Exercise: Search the material for "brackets" and show all lines that contain it.

Data section:
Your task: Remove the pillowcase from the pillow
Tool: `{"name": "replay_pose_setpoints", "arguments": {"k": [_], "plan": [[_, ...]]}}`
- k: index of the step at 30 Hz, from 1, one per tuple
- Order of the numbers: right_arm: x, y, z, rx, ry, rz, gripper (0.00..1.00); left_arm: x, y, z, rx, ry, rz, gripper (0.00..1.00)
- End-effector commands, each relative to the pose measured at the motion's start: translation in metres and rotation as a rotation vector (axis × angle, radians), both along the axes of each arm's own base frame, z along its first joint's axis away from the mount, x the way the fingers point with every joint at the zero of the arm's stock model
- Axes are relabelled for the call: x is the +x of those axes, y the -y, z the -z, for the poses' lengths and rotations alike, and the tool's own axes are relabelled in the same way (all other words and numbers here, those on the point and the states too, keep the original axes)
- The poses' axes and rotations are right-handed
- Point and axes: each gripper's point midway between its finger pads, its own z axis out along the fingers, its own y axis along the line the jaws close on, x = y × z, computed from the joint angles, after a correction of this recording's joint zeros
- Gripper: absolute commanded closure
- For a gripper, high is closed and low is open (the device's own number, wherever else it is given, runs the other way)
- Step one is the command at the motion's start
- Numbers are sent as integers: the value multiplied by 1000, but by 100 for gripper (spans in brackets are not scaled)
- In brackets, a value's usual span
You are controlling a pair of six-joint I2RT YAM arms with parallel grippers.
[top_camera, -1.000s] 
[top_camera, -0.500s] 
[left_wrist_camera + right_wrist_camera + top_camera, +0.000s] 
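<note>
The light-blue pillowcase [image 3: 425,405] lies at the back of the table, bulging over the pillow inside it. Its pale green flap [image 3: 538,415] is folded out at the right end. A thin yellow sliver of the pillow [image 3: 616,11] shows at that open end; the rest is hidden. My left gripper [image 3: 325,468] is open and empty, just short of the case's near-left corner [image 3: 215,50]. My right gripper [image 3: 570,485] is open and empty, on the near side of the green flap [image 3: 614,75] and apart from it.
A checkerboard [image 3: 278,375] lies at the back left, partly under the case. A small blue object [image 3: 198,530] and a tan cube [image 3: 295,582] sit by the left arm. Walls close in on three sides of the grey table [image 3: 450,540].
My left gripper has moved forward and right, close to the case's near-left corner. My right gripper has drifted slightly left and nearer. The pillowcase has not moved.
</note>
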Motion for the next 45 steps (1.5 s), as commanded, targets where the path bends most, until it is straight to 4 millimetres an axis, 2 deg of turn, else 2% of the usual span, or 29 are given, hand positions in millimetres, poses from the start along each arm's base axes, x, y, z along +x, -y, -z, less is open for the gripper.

Task output:
- Numbers are sent as integers: the value multiplied by 1000, but by 100 for gripper (spans in brackets are not scaled)
- In brackets, a value's usual span

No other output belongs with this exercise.